**EXERCISE MATERIAL**:

──────────

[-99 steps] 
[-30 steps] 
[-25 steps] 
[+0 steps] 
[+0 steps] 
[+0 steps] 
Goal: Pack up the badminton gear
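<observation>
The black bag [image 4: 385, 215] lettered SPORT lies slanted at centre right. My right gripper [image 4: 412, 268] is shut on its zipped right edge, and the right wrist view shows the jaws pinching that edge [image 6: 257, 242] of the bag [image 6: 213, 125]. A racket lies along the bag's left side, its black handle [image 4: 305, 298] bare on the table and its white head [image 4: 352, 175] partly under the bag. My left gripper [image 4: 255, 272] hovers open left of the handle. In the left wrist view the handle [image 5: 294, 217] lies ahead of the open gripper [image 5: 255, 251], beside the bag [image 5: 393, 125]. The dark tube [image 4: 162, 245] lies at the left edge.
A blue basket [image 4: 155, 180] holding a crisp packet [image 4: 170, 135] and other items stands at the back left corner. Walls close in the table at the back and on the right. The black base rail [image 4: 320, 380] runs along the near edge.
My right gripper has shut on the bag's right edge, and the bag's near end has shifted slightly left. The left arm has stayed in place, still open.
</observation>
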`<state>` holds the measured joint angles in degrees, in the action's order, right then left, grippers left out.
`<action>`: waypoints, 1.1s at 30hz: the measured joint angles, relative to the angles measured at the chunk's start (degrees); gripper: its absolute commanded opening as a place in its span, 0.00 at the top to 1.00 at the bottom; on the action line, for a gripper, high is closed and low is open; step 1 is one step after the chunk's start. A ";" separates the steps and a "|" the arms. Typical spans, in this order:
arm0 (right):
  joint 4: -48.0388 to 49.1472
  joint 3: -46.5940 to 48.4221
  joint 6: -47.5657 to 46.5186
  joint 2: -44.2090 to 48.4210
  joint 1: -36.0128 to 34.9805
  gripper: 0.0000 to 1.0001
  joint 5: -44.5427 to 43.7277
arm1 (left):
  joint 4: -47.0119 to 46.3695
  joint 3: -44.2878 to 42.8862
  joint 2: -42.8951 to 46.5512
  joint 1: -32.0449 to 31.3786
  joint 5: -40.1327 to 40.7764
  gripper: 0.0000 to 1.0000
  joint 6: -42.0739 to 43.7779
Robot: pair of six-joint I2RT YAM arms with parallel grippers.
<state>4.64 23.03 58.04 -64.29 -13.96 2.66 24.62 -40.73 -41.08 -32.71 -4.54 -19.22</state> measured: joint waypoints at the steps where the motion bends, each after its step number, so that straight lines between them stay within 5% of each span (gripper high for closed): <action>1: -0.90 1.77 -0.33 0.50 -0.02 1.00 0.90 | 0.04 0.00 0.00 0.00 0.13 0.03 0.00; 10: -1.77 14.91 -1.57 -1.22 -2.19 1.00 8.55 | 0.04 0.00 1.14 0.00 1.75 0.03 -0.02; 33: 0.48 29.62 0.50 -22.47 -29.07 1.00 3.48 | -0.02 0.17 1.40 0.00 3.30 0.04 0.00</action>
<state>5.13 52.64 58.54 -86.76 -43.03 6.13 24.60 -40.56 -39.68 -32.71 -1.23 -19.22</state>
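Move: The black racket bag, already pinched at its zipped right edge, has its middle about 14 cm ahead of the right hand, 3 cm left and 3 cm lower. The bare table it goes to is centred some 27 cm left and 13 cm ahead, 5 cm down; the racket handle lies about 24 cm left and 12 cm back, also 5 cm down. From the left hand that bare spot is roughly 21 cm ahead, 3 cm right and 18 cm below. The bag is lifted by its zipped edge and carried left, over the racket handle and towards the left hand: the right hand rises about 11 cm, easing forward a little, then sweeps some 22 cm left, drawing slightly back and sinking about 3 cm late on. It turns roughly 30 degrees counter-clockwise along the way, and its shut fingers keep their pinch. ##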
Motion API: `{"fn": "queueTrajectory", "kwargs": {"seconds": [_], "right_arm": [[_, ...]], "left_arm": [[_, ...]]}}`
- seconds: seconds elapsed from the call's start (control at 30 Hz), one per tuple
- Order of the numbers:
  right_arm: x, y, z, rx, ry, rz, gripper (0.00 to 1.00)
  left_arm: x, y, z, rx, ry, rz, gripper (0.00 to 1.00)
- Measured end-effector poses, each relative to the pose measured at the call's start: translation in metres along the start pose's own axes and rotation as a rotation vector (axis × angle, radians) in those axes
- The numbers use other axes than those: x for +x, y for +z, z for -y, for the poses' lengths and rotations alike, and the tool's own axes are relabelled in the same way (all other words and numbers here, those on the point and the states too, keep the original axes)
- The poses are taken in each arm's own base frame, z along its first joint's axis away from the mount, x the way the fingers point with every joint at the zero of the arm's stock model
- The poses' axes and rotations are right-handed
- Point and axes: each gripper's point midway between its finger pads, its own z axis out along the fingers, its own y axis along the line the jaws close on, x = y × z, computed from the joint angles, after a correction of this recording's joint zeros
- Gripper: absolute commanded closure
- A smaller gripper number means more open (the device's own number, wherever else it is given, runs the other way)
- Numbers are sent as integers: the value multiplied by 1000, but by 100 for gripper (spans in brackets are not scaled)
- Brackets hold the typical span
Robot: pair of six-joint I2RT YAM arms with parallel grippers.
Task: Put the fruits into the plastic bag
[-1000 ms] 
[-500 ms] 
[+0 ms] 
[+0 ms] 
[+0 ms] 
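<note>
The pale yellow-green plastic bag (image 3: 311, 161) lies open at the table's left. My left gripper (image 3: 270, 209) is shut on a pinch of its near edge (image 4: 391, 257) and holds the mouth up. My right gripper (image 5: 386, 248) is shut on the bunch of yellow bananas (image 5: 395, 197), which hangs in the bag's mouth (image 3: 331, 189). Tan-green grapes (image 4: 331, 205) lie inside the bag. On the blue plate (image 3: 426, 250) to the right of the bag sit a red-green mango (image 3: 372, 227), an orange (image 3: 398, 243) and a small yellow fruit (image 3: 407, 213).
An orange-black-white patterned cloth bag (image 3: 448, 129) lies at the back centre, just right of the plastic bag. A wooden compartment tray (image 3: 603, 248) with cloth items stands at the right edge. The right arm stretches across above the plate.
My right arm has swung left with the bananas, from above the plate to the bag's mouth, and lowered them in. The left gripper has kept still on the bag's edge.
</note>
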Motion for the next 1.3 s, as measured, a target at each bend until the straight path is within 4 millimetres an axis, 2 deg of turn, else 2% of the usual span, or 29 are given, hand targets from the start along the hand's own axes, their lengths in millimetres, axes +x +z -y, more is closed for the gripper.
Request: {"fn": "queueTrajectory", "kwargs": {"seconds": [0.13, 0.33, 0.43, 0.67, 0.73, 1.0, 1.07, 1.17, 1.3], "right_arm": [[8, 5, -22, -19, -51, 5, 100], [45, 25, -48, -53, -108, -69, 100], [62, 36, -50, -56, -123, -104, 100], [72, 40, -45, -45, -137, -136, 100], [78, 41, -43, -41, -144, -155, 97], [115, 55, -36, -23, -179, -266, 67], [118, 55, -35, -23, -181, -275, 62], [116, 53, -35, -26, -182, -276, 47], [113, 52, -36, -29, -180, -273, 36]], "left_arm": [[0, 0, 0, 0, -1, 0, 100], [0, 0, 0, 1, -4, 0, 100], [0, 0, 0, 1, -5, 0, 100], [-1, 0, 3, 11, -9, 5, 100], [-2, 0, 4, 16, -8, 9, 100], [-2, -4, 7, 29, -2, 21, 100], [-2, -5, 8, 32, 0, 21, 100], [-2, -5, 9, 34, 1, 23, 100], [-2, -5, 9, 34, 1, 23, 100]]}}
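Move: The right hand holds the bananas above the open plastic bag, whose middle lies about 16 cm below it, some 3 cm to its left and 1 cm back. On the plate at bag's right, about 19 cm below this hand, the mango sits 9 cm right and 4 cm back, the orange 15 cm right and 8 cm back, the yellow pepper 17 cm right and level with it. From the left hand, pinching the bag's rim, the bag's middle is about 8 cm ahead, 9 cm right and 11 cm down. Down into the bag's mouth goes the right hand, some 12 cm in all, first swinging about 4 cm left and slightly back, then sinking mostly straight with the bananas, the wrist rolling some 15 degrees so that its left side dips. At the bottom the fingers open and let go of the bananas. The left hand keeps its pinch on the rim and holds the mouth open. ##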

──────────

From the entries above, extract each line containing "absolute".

`<action>`: waypoints, 1.1s at 30hz: the measured joint angles, relative to the angles measured at the chunk's start (degrees); gripper: its absolute commanded opening as a place in its span, 0.00 at the top to 1.00 at the bottom; on the action line, for a gripper, high is closed and low is open; step 1 is one step after the chunk's start. A ";" separates the steps and a "|" the arms. Typical spans, in this order:
- Gripper: absolute commanded closure

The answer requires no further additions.